Output every entry below exactly as it is written.

(Records for the exercise Opens)

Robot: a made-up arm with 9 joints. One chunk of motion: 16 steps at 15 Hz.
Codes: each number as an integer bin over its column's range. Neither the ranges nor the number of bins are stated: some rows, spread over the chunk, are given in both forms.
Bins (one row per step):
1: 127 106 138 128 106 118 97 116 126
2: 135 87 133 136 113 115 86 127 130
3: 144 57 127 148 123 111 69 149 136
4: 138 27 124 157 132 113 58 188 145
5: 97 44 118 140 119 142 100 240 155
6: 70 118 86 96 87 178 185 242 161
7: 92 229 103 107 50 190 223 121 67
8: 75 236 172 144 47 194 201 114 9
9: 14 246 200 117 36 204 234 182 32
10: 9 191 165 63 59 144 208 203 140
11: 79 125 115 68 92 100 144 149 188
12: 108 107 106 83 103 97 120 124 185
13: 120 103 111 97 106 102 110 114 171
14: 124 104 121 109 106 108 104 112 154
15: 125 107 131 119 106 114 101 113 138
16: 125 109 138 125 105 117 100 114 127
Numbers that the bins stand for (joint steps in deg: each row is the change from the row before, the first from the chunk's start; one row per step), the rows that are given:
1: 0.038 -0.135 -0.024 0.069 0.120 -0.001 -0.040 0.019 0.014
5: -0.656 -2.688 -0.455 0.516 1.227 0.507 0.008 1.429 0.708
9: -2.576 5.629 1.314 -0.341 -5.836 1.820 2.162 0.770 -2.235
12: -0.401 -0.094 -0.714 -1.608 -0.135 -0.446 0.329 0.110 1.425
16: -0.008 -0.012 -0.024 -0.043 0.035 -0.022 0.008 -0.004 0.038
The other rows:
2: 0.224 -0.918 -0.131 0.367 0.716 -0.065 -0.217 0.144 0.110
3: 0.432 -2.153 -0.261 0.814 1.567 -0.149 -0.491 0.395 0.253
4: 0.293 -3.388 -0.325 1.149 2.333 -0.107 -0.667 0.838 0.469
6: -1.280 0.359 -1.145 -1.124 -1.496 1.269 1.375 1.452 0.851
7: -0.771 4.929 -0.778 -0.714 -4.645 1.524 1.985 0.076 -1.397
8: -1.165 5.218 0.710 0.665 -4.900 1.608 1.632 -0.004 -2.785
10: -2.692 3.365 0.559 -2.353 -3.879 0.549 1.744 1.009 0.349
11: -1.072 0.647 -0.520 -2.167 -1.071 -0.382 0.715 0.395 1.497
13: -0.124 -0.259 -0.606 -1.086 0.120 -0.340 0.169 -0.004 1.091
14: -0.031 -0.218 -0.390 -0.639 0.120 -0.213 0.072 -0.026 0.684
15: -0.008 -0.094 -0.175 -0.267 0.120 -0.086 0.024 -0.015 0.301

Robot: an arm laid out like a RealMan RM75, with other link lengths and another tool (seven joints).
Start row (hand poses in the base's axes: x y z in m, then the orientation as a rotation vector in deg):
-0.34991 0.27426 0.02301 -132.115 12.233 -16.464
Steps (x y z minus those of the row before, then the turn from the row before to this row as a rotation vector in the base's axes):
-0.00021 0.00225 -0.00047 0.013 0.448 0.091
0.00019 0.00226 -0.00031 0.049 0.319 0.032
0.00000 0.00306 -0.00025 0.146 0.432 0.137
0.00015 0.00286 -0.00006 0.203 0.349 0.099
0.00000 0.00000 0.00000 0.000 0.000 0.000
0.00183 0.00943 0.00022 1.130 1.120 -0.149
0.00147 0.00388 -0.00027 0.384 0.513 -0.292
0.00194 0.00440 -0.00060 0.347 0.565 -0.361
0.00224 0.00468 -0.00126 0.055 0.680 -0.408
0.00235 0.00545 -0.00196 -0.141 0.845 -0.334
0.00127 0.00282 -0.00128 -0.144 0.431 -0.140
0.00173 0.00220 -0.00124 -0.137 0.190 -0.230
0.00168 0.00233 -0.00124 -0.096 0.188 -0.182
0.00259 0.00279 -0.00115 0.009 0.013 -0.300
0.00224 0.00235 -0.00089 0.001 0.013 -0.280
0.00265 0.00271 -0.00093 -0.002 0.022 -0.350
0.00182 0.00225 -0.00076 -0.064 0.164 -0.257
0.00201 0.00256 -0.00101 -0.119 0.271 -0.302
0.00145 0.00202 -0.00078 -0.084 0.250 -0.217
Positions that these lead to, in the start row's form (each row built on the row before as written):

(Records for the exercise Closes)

- _Exercise answer_:
Robot: a made-up arm with 9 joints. One chunk of motion: 16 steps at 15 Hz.
Codes: each number as an integer bin over its column's range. Neither the ranges nor the number of bins are stated: some rows, spread over the chunk, are given in both forms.
Bins (one row per step):
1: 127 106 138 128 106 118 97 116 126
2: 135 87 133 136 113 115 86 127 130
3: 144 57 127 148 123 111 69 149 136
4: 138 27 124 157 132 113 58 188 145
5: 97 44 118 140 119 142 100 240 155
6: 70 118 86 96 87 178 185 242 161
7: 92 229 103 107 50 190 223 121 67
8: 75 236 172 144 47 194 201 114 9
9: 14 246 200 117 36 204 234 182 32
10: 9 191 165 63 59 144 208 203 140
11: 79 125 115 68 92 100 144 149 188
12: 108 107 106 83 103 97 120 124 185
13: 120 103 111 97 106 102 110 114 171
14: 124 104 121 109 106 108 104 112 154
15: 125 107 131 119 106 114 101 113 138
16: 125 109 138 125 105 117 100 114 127
Numbers that the bins stand for (joint steps in deg: each row is the change from the row before, the first from the chunk's start; one row per step), the rows that are given:
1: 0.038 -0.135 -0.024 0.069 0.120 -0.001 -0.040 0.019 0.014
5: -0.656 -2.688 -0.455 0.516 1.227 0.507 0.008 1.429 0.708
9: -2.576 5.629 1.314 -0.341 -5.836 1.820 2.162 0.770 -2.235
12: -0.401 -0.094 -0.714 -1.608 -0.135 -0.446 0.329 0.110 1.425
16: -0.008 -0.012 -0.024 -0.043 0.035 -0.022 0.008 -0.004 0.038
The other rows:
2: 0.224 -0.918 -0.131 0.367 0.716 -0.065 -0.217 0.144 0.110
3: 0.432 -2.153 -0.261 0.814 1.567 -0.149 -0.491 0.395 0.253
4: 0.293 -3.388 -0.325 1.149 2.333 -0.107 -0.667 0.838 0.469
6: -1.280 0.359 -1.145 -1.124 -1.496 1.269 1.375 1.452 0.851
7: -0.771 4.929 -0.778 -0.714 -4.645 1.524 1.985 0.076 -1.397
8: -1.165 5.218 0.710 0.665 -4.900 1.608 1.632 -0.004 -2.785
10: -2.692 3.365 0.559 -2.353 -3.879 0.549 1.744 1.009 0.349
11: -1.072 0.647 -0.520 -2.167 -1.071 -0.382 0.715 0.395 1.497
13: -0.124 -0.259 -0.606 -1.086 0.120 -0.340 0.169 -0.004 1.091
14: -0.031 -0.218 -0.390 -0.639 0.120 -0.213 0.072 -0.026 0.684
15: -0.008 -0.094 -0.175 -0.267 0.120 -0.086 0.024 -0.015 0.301

Robot: an arm laid out like a RealMan RM75, with other link lengths and another tool (seven joints).
Start row (hand poses in the base's axes: x y z in m, then the orientation as a rotation vector in deg):
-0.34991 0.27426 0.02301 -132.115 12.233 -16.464
Steps (x y z minus those of the row before, then the turn from the row before to this row as a rotation vector in the base's axes):
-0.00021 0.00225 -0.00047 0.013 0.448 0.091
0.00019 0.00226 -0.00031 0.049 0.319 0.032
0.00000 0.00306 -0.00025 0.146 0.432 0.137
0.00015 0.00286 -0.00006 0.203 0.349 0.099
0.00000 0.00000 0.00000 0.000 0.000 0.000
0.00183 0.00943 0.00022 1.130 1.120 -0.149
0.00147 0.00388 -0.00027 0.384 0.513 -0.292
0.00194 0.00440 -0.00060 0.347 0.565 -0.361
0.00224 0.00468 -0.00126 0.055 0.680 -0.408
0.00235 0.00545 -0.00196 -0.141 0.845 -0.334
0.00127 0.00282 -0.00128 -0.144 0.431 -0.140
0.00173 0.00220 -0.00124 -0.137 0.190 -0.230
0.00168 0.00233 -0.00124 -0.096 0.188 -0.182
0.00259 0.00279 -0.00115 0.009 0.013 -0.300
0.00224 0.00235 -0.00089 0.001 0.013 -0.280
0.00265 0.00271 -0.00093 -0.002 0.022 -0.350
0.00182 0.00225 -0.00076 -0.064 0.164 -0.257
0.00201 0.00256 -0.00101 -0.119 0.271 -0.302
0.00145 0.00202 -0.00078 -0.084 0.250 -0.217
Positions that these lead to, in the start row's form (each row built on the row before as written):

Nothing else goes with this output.